## Task to complete
Could you please output all of the data exactly, without the images?

## Material shown
**********
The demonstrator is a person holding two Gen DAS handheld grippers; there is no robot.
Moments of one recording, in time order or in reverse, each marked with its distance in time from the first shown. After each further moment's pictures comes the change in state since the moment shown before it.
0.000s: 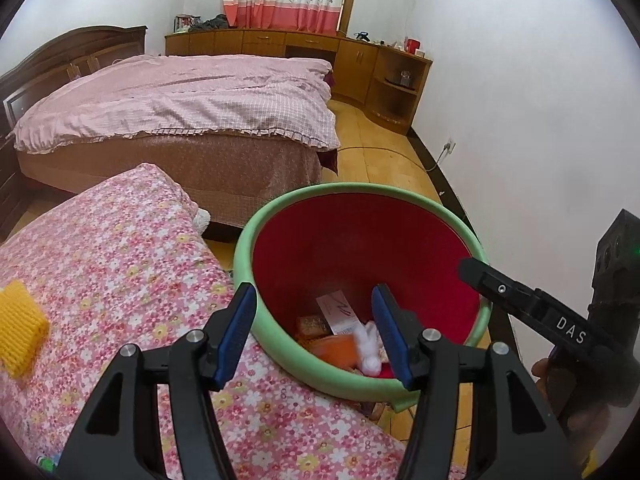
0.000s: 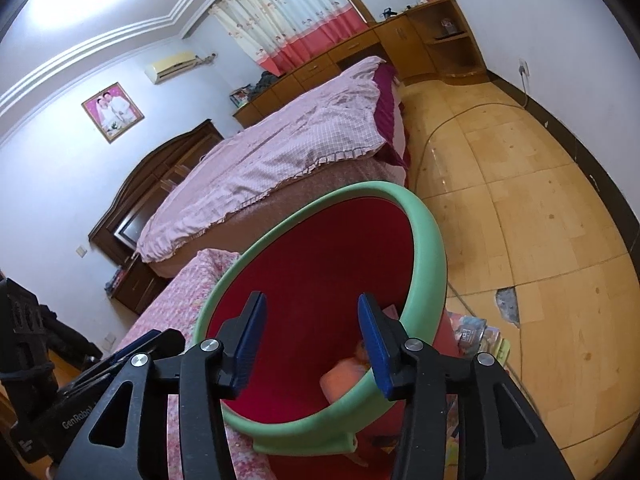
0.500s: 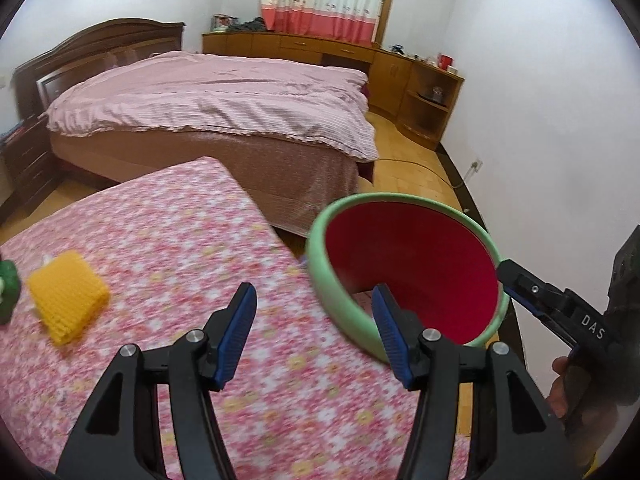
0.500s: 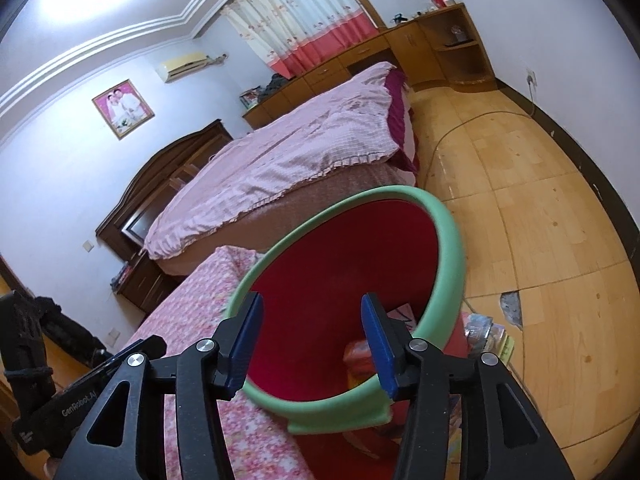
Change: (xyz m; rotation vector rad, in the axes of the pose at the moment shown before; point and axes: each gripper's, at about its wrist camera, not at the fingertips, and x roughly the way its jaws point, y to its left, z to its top) left arm -0.050 0.044 -0.011 -0.089 -0.032 0.093; right arm -0.014 0.030 -0.005 -0.047 -0.003 0.025
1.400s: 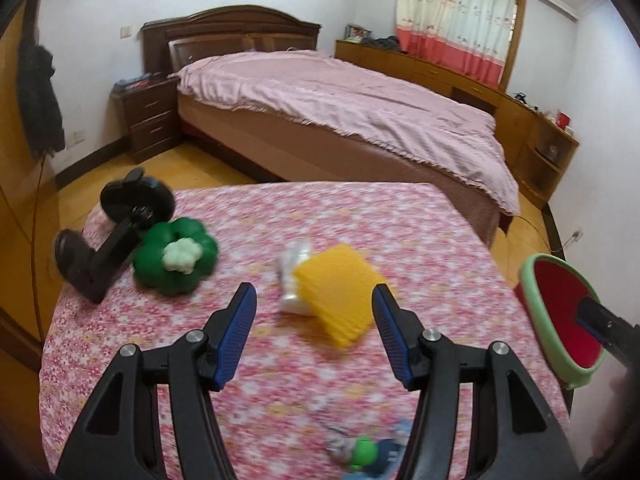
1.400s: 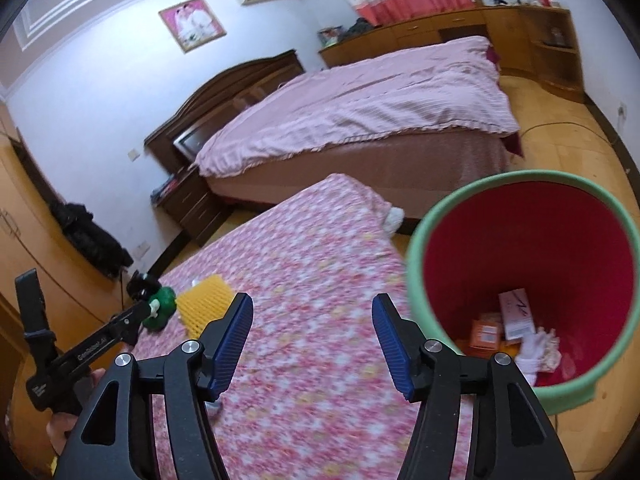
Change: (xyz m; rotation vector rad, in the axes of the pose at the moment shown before) left arm -0.069 0.207 -0.021 -0.274 -0.056 0.341; right arm 0.074 0.158 -0.032 -0.241 0.230 0.143
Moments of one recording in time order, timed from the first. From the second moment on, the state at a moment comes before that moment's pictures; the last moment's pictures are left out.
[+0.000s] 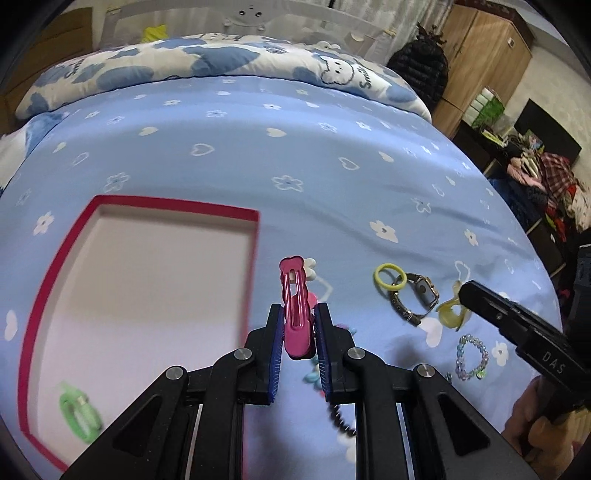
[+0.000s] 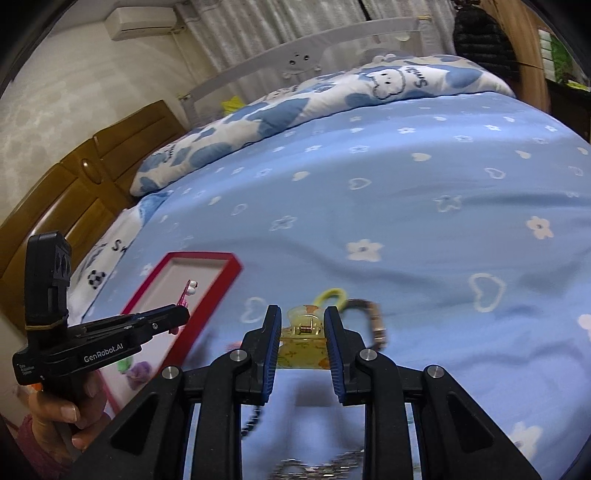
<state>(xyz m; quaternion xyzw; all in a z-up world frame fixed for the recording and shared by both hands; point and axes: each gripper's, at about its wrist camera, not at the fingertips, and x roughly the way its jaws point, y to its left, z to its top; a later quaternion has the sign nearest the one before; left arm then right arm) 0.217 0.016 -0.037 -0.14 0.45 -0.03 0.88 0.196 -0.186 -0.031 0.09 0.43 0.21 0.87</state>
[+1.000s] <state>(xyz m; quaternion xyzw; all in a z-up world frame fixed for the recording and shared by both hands) 0.196 0.117 -0.034 -0.15 0.46 0.06 0.87 0.225 -0.013 -0.046 0.07 0.44 0.33 0.83</state>
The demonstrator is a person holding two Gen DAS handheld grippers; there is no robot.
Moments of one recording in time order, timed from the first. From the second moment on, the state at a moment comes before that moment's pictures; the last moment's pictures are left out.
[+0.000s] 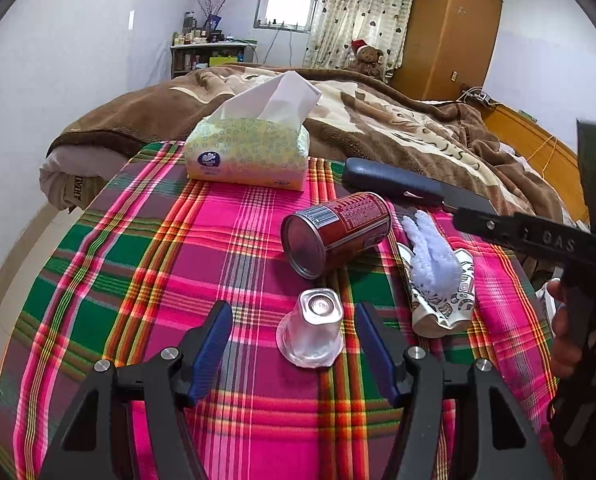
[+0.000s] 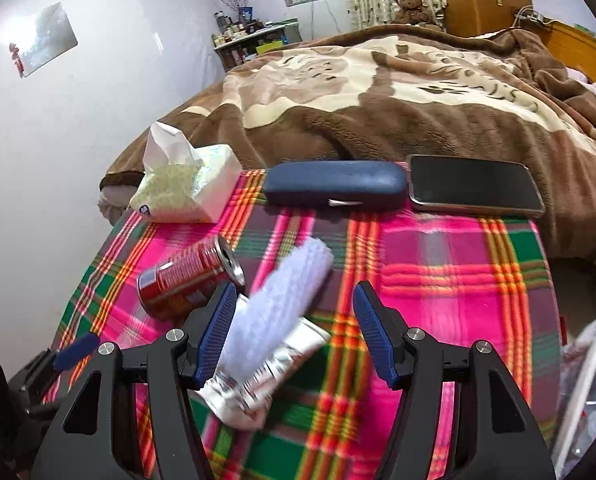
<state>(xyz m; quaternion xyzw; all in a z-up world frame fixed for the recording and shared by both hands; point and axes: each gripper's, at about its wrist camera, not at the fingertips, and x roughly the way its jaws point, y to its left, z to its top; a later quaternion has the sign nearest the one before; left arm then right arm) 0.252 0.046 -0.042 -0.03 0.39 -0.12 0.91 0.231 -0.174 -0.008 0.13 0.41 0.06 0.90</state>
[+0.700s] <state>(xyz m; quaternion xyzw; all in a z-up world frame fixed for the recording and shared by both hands) 0.275 0.033 -0.061 -0.03 0.42 -0.13 0.90 0.244 -0.146 -0.027 0.08 0.43 0.07 0.90</state>
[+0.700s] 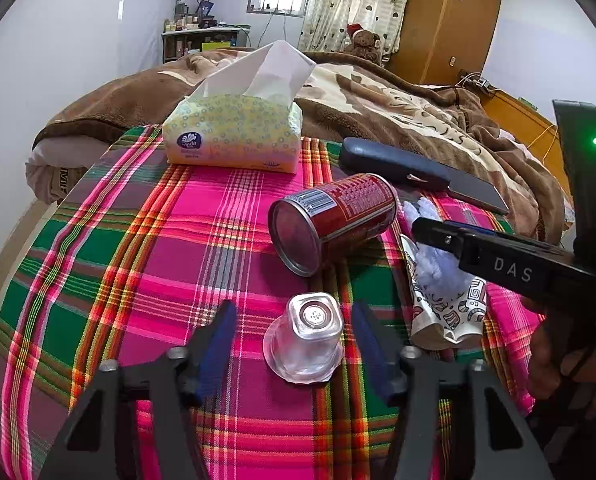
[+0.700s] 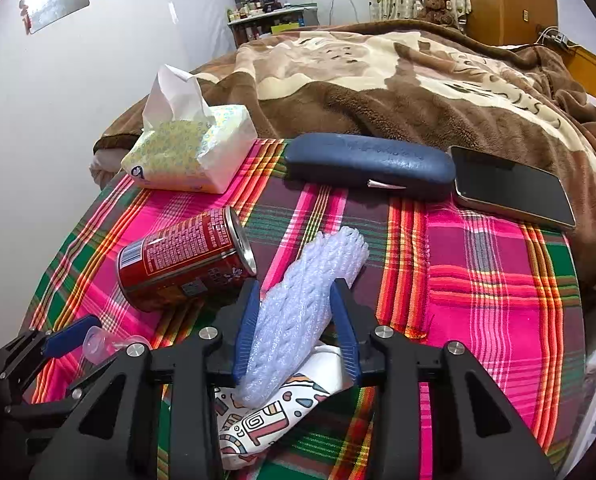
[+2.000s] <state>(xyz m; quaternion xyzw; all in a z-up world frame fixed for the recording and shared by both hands) 0.223 0.015 -0.012 -0.01 0.37 -0.13 0.92 0.201 -0.172 0.007 0.13 0.36 0.09 0.92</state>
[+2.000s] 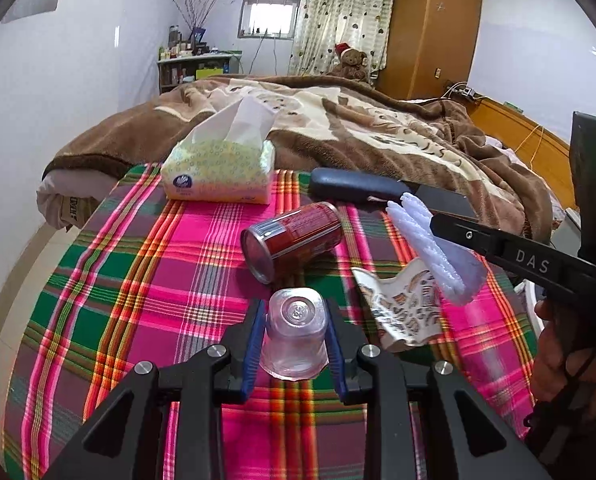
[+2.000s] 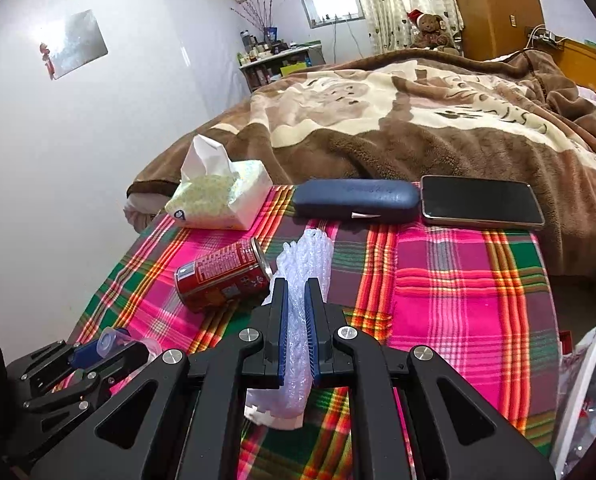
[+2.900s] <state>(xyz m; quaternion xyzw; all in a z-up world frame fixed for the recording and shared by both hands) 0.154 -0.079 0.046 0.04 0.32 -0.22 0.92 0.121 -0.251 0.042 0.16 0.30 0.05 0.94</state>
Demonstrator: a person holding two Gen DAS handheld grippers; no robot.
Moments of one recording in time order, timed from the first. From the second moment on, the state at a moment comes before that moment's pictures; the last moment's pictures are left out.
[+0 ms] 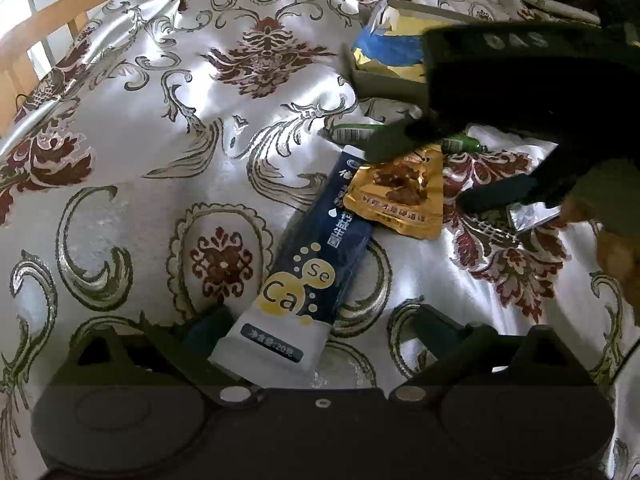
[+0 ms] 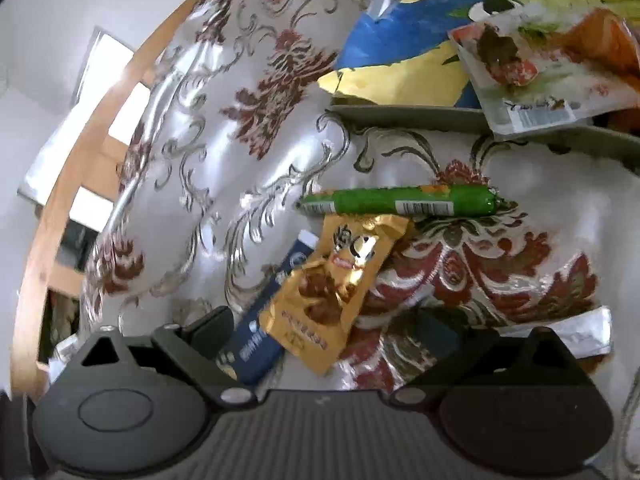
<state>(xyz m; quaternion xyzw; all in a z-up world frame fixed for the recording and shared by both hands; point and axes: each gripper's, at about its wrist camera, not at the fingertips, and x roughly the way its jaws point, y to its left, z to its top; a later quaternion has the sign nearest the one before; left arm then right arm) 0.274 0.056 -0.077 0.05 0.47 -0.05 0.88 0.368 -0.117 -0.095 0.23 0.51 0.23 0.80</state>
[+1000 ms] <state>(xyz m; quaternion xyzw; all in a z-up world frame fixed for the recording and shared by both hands) 0.273 0.059 -0.067 0.02 0.43 -0.07 0.90 0.358 -0.092 -0.090 0.13 0.45 0.18 0.87</state>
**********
## Answer section
The demonstrator is a person holding two Gen DAS handheld grippers; there is no robot.
Moments of one recording, in time order or in reverse, each marked with its distance in time from the first shown. After each further moment's pictures comes the change in state since the moment shown before it.
0.000s: 
0.000s: 
0.500s: 
0.500s: 
Change: (xyz m; rotation vector rad, in the axes of the pose at the moment shown before; point and axes: each gripper's, at about its wrist camera, not at the fingertips, and x roughly the way its jaws point, y to its left, z to its top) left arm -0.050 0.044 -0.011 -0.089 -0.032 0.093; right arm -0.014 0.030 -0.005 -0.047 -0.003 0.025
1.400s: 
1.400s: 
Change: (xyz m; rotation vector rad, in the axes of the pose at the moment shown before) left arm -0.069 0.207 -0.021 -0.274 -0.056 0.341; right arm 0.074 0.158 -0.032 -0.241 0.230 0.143
Moments of one recording in time order, timed from the first. From the second moment on, the state at a moment comes before that moment's pictures; the last moment's pictures are left out.
[+0.000s] 
[+0.000s] 
<state>(xyz m; quaternion xyzw; all in a z-up world frame fixed for the recording and shared by both hands; point and axes: each gripper's, at about its wrist camera, not at the fingertips, and x roughly the way its jaws point, y to its left, z to its top; a later quaternion has the sign nearest the one before; left arm then right arm) 0.217 0.016 -0.037 -0.14 0.45 -0.03 0.88 0.196 -0.186 -0.031 0.09 0.43 0.21 0.87</state>
[+1.000s] <state>(xyz m; quaternion xyzw; all in a z-up world frame fixed for the recording and shared by both hands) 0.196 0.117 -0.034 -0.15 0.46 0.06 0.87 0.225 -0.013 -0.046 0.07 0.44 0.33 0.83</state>
The demonstrator is a person holding two Gen DAS handheld grippers; there is no robot.
Moments of one recording in time order, timed from the first. From the second moment on, the state at a moment comes before that moment's pictures; the last moment's pictures are left out.
[+0.000s] 
[+0.000s] 
<state>(xyz m; quaternion xyzw; all in a z-up world frame fixed for the recording and shared by both hands; point and axes: each gripper's, at about its wrist camera, not at the fingertips, and x roughly the way its jaws point, y to its left, z to its top; a later quaternion has the sign nearest the one before; left arm then right arm) 0.252 0.046 -0.042 -0.03 0.39 -0.12 0.91 0.231 -0.174 -0.008 0.13 0.41 0.06 0.90</state>
[+0.700s] <state>(xyz m; quaternion xyzw; all in a z-up world frame fixed for the recording and shared by both hands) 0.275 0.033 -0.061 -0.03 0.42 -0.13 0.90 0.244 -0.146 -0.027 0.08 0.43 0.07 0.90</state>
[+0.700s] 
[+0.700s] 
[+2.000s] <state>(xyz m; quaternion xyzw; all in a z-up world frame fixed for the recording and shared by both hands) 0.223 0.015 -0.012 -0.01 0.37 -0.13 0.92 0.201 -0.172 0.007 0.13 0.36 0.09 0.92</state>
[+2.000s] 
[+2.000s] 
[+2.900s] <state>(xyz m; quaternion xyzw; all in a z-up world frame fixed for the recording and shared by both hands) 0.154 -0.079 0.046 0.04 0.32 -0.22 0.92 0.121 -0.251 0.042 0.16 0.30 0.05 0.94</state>
Demonstrator: a person holding two Gen DAS handheld grippers; no robot.
Moments of one recording in time order, timed from the first. From the second moment on, the state at a moment comes before that moment's pictures; the last moment's pictures are left out.
[+0 ms] 
[+0 ms] 
<state>(xyz m; quaternion xyzw; all in a z-up world frame fixed for the recording and shared by both hands; point and axes: each gripper's, at about its wrist camera, not at the fingertips, and x roughly the way its jaws point, y to its left, z to its top; a later quaternion has the sign nearest the one before; left arm then right arm) 0.274 0.056 -0.077 0.05 0.47 -0.05 0.88 0.368 -0.117 -0.095 0.23 0.51 0.23 0.80</state>
[+1000 ms] <state>(xyz m; quaternion xyzw; all in a z-up world frame fixed for the recording and shared by both hands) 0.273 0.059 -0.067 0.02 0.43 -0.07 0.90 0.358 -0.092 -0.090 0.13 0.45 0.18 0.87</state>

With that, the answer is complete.